Play on Words - UVa 10129 欧拉回路

Play on Words

Some of the secret doors contain a very interesting word puzzle. The team of archaeologists has to solve it to open that doors. Because there is no other way to open the doors, the puzzle is very important for us.

There is a large number of magnetic plates on every door. Every plate has one word written on it. The plates must be arranged into a sequence in such a way that every word begins with the same letter as the previous word ends. For example, the word ``acm'' can be followed by the word ``motorola''. Your task is to write a computer program that will read the list of words and determine whether it is possible to arrange all of the plates in a sequence (according to the given rule) and consequently to open the door.

Input Specification

The input consists of T test cases. The number of them (T) is given on the first line of the input file. Each test case begins with a line containing a single integer number Nthat indicates the number of plates (1 <= N <= 100000). Then exactly Nlines follow, each containing a single word. Each word contains at least two and at most 1000 lowercase characters, that means only letters 'a' through 'z' will appear in the word. The same word may appear several times in the list.

Output Specification

Your program has to determine whether it is possible to arrange all the plates in a sequence such that the first letter of each word is equal to the last letter of the previous word. All the plates from the list must be used, each exactly once. The words mentioned several times must be used that number of times.

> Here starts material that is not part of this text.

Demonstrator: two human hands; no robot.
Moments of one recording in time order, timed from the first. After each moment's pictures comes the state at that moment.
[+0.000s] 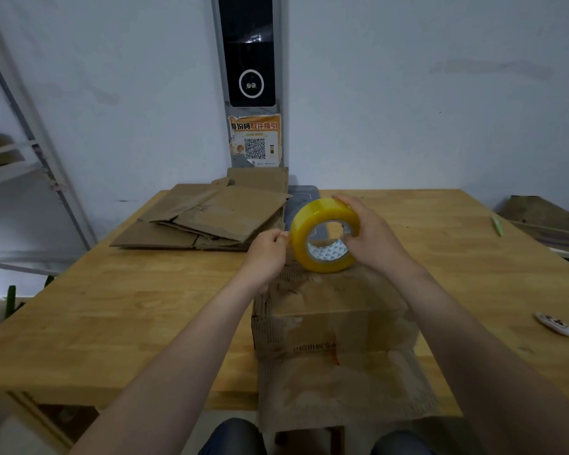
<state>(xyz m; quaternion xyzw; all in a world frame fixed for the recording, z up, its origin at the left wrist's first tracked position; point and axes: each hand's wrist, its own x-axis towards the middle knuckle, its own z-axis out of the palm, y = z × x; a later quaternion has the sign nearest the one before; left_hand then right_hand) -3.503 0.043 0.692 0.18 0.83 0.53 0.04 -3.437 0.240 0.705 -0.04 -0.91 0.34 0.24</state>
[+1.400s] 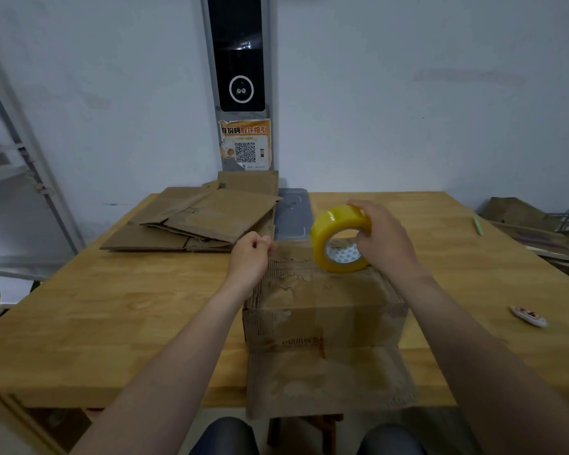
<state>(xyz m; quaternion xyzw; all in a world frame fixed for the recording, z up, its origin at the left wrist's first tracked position) -3.504 0.038 0.673 0.12 0.79 0.60 0.01 -3.412 0.268 0.698 -0.13 -0.91 0.25 0.32</state>
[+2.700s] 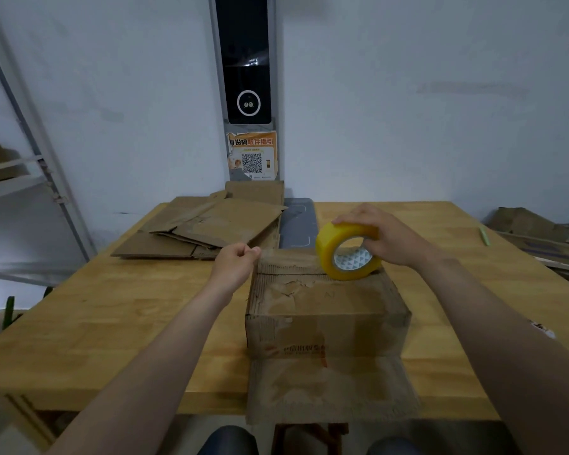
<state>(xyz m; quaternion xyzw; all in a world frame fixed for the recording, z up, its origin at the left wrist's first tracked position) -3.509 0.003 0.683 0.11 0.83 0.55 0.01 -3.415 0.303 0.726 0.11 -0.95 0.25 0.17</state>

If there exists such an ordering of plates, your program should print the sentence "Ordering is possible.". Otherwise, output the sentence "The door cannot be opened.".

Sample Input

3

2

acm

ibm

3

ac

mmalform

mouse

2

ok

ok

Output for the Sample Input

The door cannot be opened.

Ordering is possible.

The door cannot be opened.

题意：问是否存在一种方式，使得让一个单词的结尾是另一个单词的开头。

思路：就是判断是否有欧拉回路，让字母作为点，除了开头和结尾外，其他点的出度和入度都应该相同，开头和结尾差1（或开头和结尾也是相同字母）。

AC代码如下：

#include<cstdio>
#include<cstring>
using namespace std;
char s[1010];
int G[30][30],p[30],in[30],out[30],vis[30];
int find(int x)
{
    return x==p[x] ? x : p[x]=find(p[x]);
}
void Union(int x,int y)
{
    x=find(x);
    y=find(y);
    if(x==y)
      return;
    p[x]=y;
}
bool check()
{
    int i,ret=0;
    for(i=1;i<=26;i++)
       if(vis[i] && p[i]==i)
         ret++;
    return ret==1;
}
int main()
{
    int T,t,n,i,j,k,u,v,a,b;;
    bool flag;
    scanf("%d",&T);
    for(t=1;t<=T;t++)
    {
        scanf("%d",&n);
        memset(in,0,sizeof(in));
        memset(out,0,sizeof(out));
        memset(vis,0,sizeof(vis));
        for(i=1;i<=26;i++)
           p[i]=i;
        for(i=1;i<=n;i++)
        {
            scanf("%s",s+1);
            u=s[1]-'a'+1;
            v=s[strlen(s+1)]-'a'+1;
            out[u]++;
            in[v]++;
            vis[u]=vis[v]=1;
            Union(u,v);
        }
        flag=1;
        if(!check())
          flag=0;
        a=b=0;
        for(i=1;i<=26;i++)
           if(vis[i])
           {
               if(in[i]-out[i]==1)
                  a++;
               else if(out[i]-in[i]==1)
                  b++;
               else if(in[i]!=out[i])
                  flag=0;
           }
        if(a+b>2)
          flag=0;
        if(flag)
          printf("Ordering is possible.\n");
        else
          printf("The door cannot be opened.\n");
    }
}